Our times in the desert remind us of our mortality. It is simply a given. As we heard on Ash Wednesday, we are dust and to dust we shall return. When all is good and abundant and we live as in a garden, that context fades. But the stark reality of the desert, where nothing is easy and all is hard, deepens the awareness of that undeniable mystery within us. Death does pervade life.

But ultimately it does not overcome it. Our Christian faith teaches us that no matter how many deserts we pass through, life overcomes death. No matter how arid our landscapes might get, God’s bountiful life is the ultimate reality. Even on a Lenten Sunday, with its focus on the desert and on temptation, our ultimate proclamation is of Jesus’ triumph, of God’s covenant with us, of the nurturing waters of baptism, which assuredly bring life and prosperity and resurrection to God’s people.

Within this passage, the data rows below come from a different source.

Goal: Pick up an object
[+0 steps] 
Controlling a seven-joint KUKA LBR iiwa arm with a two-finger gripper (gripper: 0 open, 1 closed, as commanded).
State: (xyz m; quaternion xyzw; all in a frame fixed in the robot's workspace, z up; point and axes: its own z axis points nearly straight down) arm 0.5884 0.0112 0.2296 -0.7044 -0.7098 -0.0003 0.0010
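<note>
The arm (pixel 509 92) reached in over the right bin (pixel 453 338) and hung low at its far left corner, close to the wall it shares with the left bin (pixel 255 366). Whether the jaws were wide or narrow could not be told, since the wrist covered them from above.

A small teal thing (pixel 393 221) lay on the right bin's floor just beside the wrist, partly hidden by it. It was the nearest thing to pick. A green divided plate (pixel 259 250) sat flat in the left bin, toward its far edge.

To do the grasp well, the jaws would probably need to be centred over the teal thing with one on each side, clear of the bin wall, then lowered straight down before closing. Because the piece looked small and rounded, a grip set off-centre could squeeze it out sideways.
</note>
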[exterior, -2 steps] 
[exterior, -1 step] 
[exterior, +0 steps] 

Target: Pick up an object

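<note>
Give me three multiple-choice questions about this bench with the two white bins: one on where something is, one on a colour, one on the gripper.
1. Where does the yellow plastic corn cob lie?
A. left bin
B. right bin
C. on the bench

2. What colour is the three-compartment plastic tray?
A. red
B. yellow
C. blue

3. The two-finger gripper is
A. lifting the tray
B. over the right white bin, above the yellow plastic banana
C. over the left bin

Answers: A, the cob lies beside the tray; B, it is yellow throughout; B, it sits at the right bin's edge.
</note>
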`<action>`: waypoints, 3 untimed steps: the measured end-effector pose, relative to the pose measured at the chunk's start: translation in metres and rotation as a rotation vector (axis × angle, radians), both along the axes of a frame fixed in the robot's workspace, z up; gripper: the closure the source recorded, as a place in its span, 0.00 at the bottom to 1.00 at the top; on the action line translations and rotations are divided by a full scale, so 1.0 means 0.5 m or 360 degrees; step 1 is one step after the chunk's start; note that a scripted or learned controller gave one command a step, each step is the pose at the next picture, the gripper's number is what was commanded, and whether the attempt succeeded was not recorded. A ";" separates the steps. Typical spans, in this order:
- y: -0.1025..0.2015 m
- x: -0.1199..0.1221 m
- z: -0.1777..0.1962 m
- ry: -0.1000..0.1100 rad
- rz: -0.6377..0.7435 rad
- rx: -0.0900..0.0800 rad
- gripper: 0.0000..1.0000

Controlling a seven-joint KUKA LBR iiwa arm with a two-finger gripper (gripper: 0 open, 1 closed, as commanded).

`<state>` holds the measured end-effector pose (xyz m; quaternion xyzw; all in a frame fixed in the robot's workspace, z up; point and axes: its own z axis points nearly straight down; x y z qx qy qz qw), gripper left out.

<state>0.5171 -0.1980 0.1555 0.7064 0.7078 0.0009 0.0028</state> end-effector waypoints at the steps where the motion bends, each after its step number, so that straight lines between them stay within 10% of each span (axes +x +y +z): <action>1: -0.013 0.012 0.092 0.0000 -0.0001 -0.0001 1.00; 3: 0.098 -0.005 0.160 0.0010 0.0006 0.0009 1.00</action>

The evening we returned to Jerusalem from the Sinai Desert thirty years ago, I wrote in my journal, “I am glad to be out of the desert. It was beautiful in many ways, but so stark and so barren. It would be choking to try and live there.”

When we find ourselves in the desert, facing the wild beasts and aspects of life we would rather be free of, it is good to remember that life is more than the desert. Time there always comes to an end. God is with us and angels minister to us, and the Spirit will drive us back out of the desert once again.